● **What you should do**:
For each line of the listing below that contains the string "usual", copy the line.

● **Given data**:
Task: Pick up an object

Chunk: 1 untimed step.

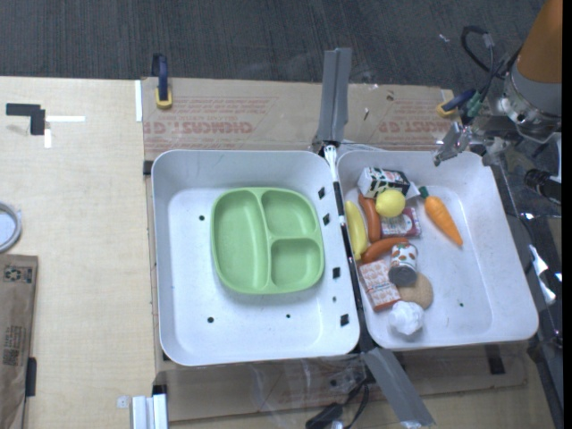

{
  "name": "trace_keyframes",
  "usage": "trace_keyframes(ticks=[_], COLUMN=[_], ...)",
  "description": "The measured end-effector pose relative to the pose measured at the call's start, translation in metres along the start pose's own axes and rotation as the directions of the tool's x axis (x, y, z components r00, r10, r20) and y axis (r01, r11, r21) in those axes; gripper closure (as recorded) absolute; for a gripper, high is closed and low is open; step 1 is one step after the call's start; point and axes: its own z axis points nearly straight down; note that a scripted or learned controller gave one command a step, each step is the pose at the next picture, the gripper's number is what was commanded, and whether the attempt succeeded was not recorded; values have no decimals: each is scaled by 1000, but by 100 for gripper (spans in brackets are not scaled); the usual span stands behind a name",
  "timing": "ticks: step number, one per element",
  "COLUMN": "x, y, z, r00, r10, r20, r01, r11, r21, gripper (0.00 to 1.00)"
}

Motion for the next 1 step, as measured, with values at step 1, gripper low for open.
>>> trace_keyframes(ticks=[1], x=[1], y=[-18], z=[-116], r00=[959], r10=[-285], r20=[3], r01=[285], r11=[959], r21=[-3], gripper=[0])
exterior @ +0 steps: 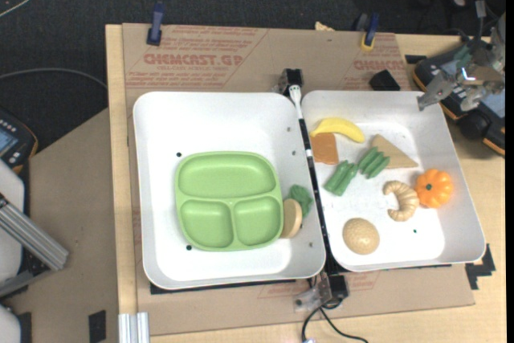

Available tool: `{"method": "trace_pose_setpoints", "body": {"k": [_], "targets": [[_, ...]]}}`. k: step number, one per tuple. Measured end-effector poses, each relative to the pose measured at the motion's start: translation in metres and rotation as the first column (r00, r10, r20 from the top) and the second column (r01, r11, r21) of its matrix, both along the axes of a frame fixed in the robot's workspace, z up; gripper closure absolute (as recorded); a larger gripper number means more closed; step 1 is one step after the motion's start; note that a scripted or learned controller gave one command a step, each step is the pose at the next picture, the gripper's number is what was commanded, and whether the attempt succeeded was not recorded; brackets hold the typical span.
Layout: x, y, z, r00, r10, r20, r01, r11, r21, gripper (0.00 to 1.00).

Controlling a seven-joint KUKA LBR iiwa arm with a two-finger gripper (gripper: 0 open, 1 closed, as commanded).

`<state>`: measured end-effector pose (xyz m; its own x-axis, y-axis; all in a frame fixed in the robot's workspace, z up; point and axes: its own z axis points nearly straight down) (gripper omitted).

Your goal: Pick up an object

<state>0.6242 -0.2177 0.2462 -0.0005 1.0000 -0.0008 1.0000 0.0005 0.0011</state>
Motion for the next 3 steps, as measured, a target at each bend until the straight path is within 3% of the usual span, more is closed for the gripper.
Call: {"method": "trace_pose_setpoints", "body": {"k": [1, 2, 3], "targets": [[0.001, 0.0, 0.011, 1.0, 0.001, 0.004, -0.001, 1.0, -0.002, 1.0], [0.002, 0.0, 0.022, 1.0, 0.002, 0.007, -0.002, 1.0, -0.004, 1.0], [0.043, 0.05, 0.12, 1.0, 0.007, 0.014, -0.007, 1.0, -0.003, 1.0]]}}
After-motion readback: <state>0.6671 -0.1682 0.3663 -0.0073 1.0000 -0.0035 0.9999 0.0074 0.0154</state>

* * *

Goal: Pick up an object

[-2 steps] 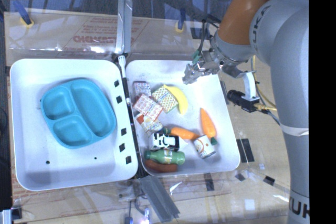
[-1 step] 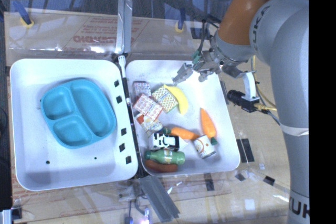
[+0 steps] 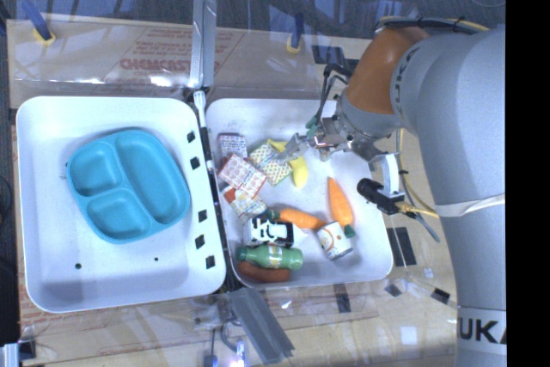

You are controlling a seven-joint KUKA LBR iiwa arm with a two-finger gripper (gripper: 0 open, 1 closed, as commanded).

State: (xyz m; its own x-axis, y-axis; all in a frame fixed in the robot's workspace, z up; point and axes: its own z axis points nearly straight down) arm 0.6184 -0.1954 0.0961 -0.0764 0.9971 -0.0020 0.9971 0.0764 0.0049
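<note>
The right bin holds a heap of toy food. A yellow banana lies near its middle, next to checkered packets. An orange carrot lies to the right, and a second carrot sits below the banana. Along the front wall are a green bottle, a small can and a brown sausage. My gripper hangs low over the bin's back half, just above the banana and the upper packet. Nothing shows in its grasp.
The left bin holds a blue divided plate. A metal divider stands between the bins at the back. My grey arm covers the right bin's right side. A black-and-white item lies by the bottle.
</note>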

● **Solution to this problem**:
  "description": "The measured end-effector pose relative to the pose measured at the call's start, translation in metres along the start pose's own axes and rotation as the directions of the tool's x axis (x, y, z components r00, r10, r20) and y axis (r01, r11, r21) in those axes; gripper closure (as recorded) absolute; for a gripper, high is closed and low is open; step 1 is one step after the call's start; point and axes: its own z axis points nearly straight down; note that a scripted or learned controller gave one command a step, each step is the pose at the next picture, the gripper's number is what was commanded, and whether the attempt succeeded was not recorded; values have no decimals: each is scaled by 1000, but by 100 for gripper (spans in brackets are not scaled); the usual span stands behind a name",
Motion for the next 3 steps, as measured, a target at each bend until the straight path is within 3% of the usual span, more is closed for the gripper.

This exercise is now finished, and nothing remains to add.